=== Assigned task ===
Please reproduce verbatim the lines below, from the first through the one with "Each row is".

=== Data below ===

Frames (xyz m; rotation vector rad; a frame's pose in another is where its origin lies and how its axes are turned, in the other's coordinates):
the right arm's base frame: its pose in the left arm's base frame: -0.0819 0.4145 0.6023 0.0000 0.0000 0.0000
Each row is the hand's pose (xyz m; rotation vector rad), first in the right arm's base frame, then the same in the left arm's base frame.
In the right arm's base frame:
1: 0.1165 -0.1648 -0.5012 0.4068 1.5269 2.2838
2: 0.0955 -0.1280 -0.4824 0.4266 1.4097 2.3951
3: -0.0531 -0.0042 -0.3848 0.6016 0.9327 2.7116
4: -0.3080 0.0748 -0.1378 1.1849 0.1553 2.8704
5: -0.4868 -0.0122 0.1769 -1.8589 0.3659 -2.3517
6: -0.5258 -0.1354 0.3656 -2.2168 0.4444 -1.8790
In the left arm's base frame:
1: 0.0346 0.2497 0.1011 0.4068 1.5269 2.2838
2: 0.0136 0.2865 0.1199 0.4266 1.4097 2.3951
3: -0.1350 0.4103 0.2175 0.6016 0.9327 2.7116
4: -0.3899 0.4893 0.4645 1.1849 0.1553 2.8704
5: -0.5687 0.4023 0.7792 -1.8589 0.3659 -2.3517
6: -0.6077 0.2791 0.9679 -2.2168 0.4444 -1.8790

=== Response ===
Frames (xyz m; rotation vector rad; a frame's pose in another is where its origin lies and how its axes are turned, in the other's coordinates):
the right arm's base frame: its pose in the left arm's base frame: -0.0819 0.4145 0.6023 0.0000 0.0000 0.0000
Each row is the hand's pose (xyz m; rotation vector rad), first in the right arm's base frame, then the same in the left arm's base frame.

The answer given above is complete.